The experiment uses a machine translation engine and integrates it into this product. The different file formats require different connectors, so we’re experimenting with all of that trying to see how much it would help. After we flip the switch and do the translations, we then figure out how good the quality is and how much post-editing it requires. Are there some areas that require more than others? And how much effort will that involve?
We’ve been doing that since late last year, and it’s in progress. We hope to have something ready towards the fall of this year for a pilot program where we will share it with some of our customers. If we can increase efficiency, then perhaps we can provide more languages and make it available to more people around the world.
When’s the next opportunity for the public to learn more about machine translation?

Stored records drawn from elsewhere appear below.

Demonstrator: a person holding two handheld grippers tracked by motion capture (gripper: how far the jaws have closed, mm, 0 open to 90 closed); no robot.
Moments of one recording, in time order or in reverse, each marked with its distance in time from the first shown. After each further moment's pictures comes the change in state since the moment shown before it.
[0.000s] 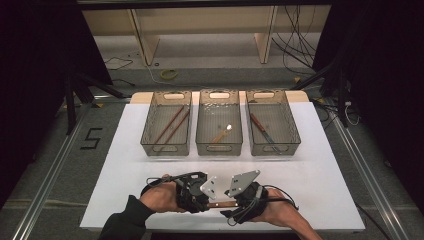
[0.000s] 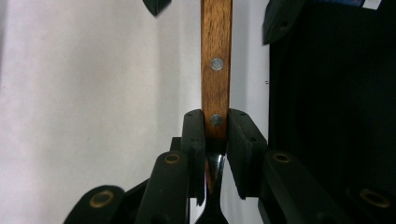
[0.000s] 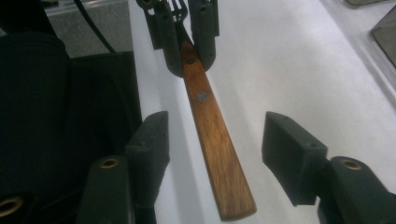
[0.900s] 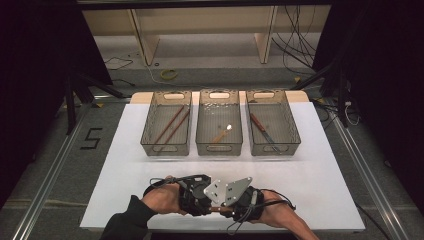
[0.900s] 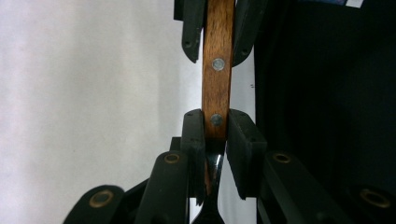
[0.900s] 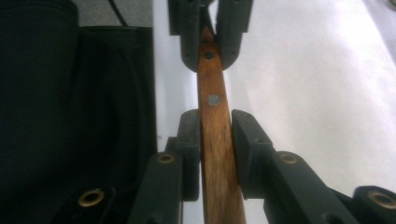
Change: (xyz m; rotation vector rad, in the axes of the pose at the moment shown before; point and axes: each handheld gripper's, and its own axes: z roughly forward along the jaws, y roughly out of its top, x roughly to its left) left arm -0.005 0.006 0.003 0.010 -0.040 0.029; right arm 0.008 0.001 0.010 0.052 0.031 -0.125
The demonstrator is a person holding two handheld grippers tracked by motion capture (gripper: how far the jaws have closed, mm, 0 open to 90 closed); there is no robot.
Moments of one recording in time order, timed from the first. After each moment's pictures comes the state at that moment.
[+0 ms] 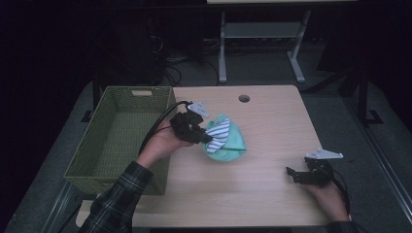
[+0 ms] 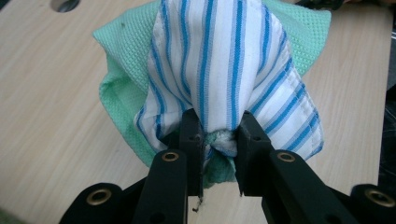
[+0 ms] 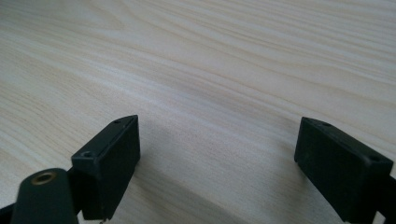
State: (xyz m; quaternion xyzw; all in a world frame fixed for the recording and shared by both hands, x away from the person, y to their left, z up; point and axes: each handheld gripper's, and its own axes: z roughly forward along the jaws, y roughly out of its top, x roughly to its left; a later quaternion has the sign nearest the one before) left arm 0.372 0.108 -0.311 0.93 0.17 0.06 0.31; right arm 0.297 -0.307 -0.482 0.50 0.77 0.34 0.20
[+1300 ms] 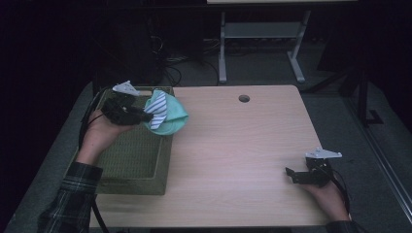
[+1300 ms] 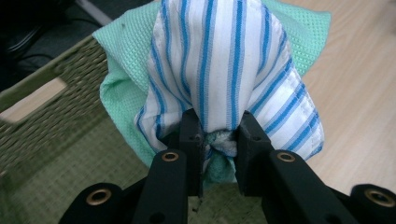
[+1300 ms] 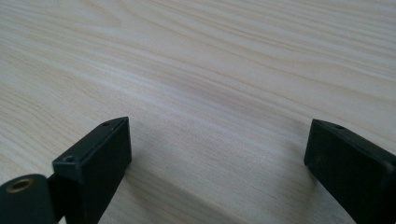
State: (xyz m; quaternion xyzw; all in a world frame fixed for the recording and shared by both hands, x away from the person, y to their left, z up) left arm 0.375 0.257 -0.268 0.87 0.33 0.17 0.32; right arm 0.298 -0.306 -0.483 0.50 0.77 0.33 0.20
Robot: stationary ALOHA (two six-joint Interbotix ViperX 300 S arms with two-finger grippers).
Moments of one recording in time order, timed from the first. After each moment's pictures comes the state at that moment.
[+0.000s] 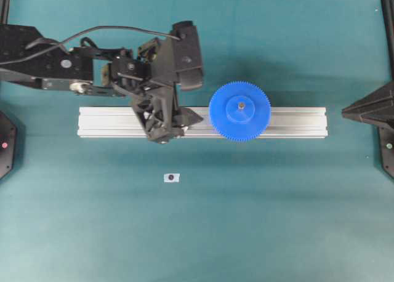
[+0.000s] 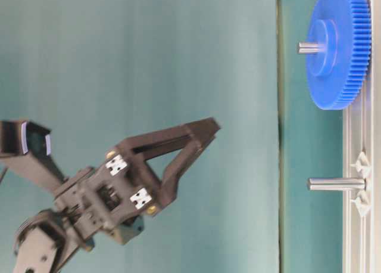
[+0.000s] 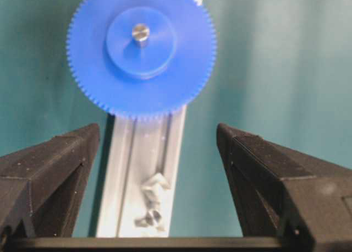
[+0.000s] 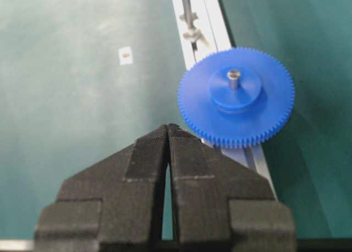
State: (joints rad) left arm 0.10 -0.09 0.40 0.02 0.32 -0.06; right arm -0.06 -1.16 1.12 0.03 0.47 0.18
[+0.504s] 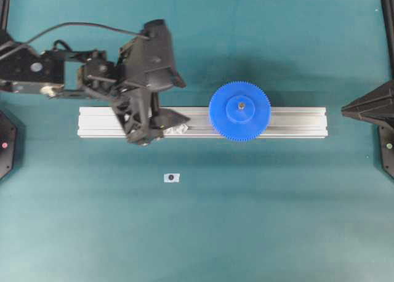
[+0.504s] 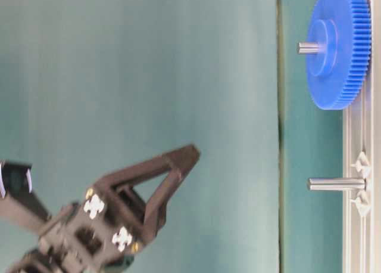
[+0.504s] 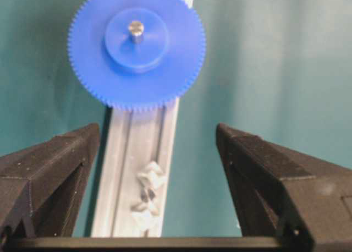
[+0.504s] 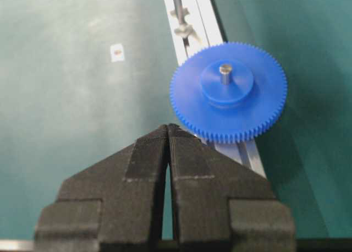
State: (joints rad) left arm 0.08 -0.20 0.52 0.02 0.22 -0.06; right arm -0.07 -1.17 1.14 0.03 0.46 0.18
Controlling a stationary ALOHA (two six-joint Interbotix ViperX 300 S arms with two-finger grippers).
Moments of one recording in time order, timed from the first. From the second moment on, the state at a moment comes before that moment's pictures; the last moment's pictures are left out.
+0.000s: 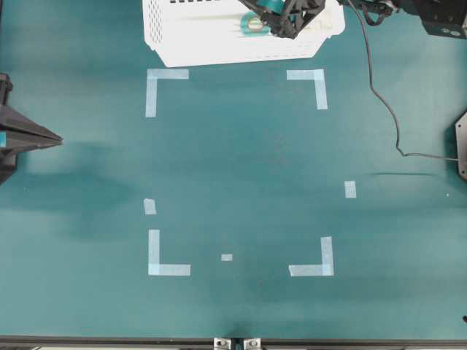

I recently joined the AMTA (the Association of Machine Translation in the Americas) committee. And we are in the process of planning the next conference, which will take place in Orlando from Sept. 12-16, and there will be over 50 presentations on everything related to machine translation. There’s a lot of exciting momentum about machine interpretation, for example, which is kind of a newish technology. These events are also great for networking. Now that we’ve been away from conferences for so long, it’ll be great to see people face to face.
With work that’s evolving this dynamically, I’m sure you need a chance to take a break and unwind. What keeps you busy outside of the job?
So recently one of my hobbies is nature photography, and I’m lucky enough to live in a place where there’s a lot of access to nature and mountains and lakes. I really like to go off-road and explore what’s out there. To really experience what happens when the sun comes up and goes down and how everything around us changes.
Cameron Rasmusson is the editor-in-chief of MultiLingual Media.